Work task: Locate the string "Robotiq" in the records below. Copy every line where it occurs.

Input for this task:
--

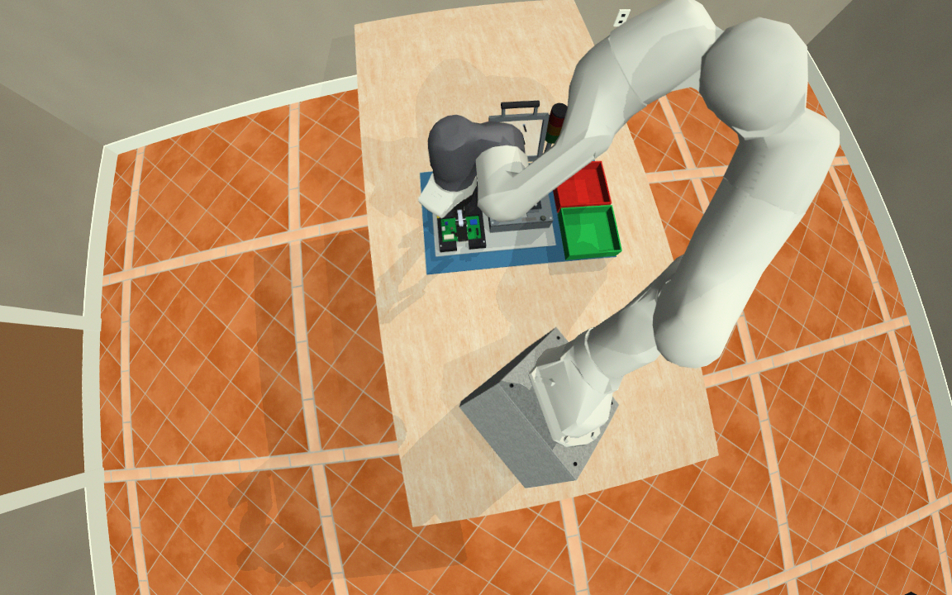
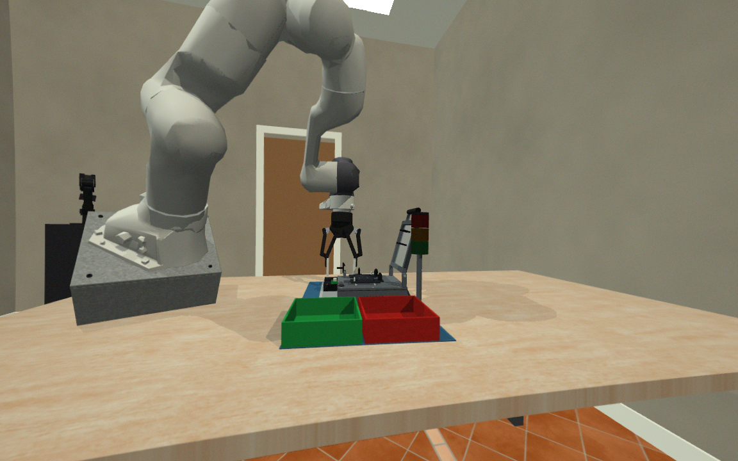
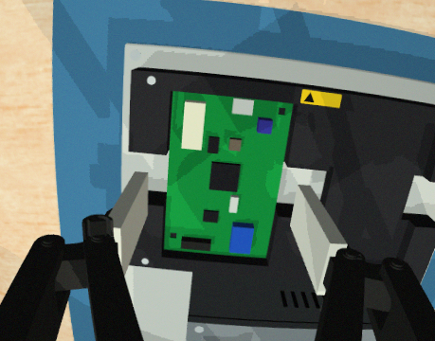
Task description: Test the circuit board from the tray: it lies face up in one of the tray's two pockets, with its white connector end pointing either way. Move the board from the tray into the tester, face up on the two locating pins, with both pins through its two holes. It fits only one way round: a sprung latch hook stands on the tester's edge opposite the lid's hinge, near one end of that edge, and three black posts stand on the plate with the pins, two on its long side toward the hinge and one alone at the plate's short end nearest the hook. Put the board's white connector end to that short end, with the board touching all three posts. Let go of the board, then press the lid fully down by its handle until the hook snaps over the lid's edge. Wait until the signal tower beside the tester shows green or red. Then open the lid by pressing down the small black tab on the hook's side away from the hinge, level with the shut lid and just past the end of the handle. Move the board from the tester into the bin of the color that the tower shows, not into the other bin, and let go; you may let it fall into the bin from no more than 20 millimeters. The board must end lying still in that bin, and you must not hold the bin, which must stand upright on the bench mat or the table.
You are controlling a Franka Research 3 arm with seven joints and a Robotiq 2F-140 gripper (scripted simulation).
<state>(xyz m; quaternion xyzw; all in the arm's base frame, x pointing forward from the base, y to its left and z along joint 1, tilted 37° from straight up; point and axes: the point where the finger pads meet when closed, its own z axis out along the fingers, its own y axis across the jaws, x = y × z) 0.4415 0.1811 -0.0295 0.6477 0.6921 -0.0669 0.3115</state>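
My gripper is now 50 mm above the green circuit board. Also, from my hand: latch hook: 10 mm behind, 110 mm to the right, 20 mm above; tester plate: 60 mm ahead, 160 mm to the right; tester lid: 180 mm ahead, 180 mm to the right, 120 mm above.
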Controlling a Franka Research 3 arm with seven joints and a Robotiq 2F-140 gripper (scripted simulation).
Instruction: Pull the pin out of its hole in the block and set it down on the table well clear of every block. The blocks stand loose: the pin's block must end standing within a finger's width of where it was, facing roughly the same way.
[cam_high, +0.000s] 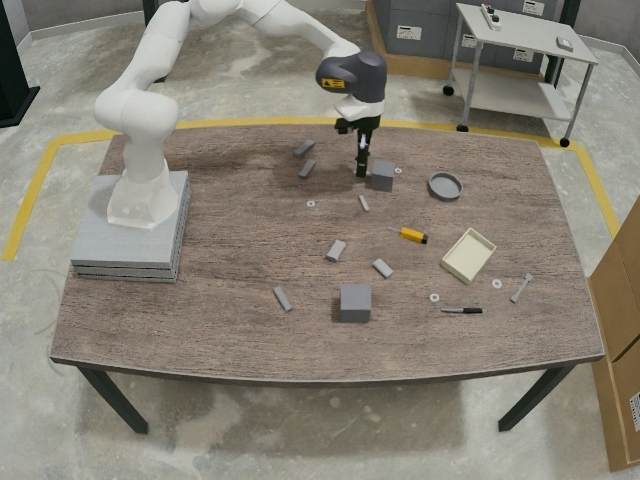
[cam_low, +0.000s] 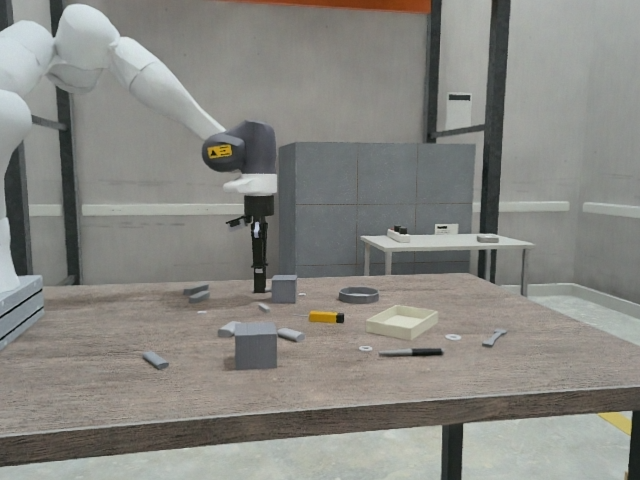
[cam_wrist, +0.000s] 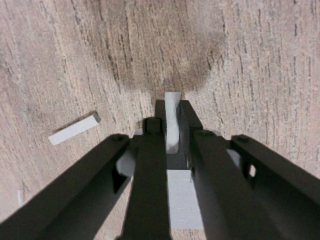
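Right now the small grey block is 5 cm ahead of my hand, 1 cm to the right of it and 2 cm below it. Round my hand: round grey dish: 25 cm ahead, 3 cm to the right, 4 cm below; yellow-handled tool: 12 cm ahead, 21 cm to the right, 4 cm below; cream tray: 28 cm ahead, 29 cm to the right, 5 cm below.
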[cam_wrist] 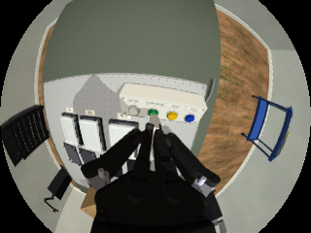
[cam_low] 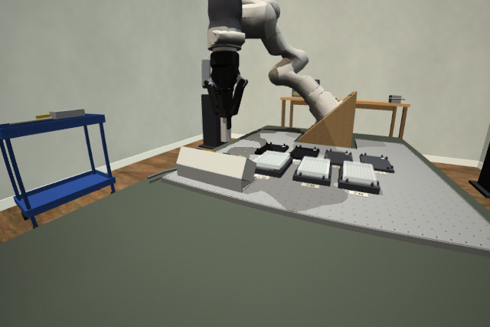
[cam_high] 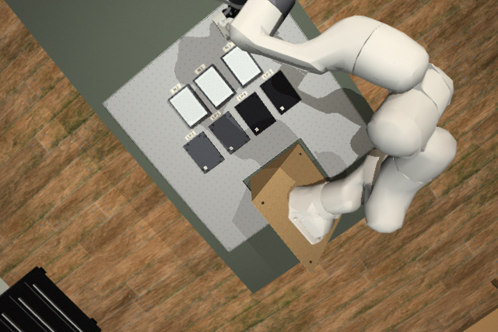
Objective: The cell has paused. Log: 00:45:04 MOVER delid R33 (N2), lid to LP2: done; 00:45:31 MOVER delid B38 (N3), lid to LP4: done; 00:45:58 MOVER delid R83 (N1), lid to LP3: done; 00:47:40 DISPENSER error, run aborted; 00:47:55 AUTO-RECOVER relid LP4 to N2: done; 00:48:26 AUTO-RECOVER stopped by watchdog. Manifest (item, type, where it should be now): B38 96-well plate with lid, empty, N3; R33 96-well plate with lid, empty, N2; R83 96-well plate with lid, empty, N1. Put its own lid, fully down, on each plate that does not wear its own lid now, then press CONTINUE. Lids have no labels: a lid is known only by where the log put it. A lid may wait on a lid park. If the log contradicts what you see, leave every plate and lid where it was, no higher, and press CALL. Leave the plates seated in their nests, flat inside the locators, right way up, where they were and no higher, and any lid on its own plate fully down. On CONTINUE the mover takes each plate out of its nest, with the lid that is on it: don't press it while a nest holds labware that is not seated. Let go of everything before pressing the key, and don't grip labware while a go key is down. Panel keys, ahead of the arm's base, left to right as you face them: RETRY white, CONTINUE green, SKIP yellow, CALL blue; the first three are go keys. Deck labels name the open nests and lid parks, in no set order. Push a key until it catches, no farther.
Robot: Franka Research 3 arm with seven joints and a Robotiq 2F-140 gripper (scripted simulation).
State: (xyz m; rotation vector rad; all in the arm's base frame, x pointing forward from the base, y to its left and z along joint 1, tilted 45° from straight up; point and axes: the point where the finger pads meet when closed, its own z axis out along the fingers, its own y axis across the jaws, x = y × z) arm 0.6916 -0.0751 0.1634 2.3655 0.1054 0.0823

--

Response area:
You are controlling a Franka Research 3 arm with seven joints and a Robotiq 2F-140 gripper (scripted simulation).
Controlling a Franka Research 3 arm with seven joints and a Robotiq 2F-140 gripper (scripted simulation).
Robot: Franka Research 3 arm with seven joints and a Robotiq 2F-140 gripper (scripted simulation).

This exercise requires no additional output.